What are the Amazon leadership principles?

Nearly every business or organization has a set of rules or principles they abide by. Similarly, Amazon, the largest e-commerce company, has 14 rules called “Leadership Principles.”

Here are Amazon’s infamous 14 Leadership Principles:

Customer obsession

Leaders start with the customer and work backward. They work vigorously to earn and keep customer trust. Although leaders pay attention to their competitors, they obsess over their customers.

Ownership

Leaders are owners. They think long-term and don’t sacrifice long-term value for short-term results. They act on behalf of the entire company, and they never say, “that’s not my job.”

Invent and simplify

Leaders expect and require innovation and invention from their teams and always find ways to simplify. They are externally aware, look for new ideas from everywhere, and are not limited by “not invented here.” As they do new things, they accept that they may be misunderstood for long periods of time.

Are right, a lot

Leaders are right, a lot. They have strong judgment and good instincts. They seek diverse perspectives and work to disconfirm their beliefs.

Learn and be curious

Leaders are never done learning and always seek to improve themselves. They are curious about new possibilities and act to explore them.

Hire and develop the best

Leaders raise the performance bar with every hire and promotion. They recognize exceptional talent and willingly move them throughout the organization. Leaders develop leaders and take their role of coaching others seriously. They work on behalf of people to invent mechanisms for development like Career Choice.

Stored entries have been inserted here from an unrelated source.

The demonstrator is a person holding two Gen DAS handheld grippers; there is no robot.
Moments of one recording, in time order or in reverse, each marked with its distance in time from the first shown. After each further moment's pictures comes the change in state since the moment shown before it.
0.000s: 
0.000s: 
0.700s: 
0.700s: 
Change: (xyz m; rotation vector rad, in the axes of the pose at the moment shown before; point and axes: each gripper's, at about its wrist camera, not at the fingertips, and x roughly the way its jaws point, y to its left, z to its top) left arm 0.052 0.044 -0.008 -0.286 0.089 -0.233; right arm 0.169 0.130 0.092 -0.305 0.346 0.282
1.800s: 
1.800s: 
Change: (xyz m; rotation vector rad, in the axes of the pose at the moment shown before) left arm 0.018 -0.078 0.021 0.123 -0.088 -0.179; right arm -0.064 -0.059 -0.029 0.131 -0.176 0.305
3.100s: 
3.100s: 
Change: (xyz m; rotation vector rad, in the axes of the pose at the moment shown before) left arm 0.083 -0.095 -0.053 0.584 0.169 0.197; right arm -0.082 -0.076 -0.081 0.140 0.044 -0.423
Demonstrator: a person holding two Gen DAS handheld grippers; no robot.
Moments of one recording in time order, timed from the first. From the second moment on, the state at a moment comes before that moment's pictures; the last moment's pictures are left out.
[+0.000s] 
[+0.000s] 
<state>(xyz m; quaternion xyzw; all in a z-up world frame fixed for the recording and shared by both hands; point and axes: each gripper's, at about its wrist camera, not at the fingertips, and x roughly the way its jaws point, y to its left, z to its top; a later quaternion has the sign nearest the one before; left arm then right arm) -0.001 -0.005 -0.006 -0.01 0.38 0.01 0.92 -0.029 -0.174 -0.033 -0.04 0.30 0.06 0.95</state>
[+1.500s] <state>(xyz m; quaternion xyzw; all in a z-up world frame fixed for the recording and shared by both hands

Insist on the highest standards

Leaders have relentlessly high standards — many people may think these standards are unreasonably high. Leaders are continually raising the bar and driving their teams to deliver high-quality products, services, and processes. Leaders ensure that defects do not get sent down the line and that problems are fixed in such a way that they stay fixed.

Think big

Thinking small is a self-fulfilling prophecy. Leaders create and communicate bold directions that inspire results. They think differently and look around corners for new ways to serve customers.

Bias for action

Speed matters in business. Many decisions and actions are reversible and do not need extensive study – calculated risk-taking is valued.

Frugality

Accomplish more with less. Constraints breed resourcefulness, self-sufficiency, and invention. There are no extra points for growing headcount, budget size, or fixed expense.

Earn trust

Leaders listen attentively, speak candidly, and treat others respectfully. They are vocally self-critical, even when doing so is awkward or embarrassing. They benchmark themselves and their teams against the best.

Dive deep

Leaders operate at all-levels, stay connected to the details, audit frequently, and are skeptical when metrics and anecdotes differ. No task is beneath them.

Have backbone; disagree and commit

Leaders are obligated to respectfully challenge decisions when they disagree, even when it is uncomfortable or exhausting. Leaders have conviction and are tenacious. They do not compromise for the sake of social cohesion. Once a decision is determined, they commit wholly.

Deliver results

Leaders focus on the key inputs for their business and deliver them with the right quality and in a timely fashion. Despite setbacks, they rise to the occasion and never settle.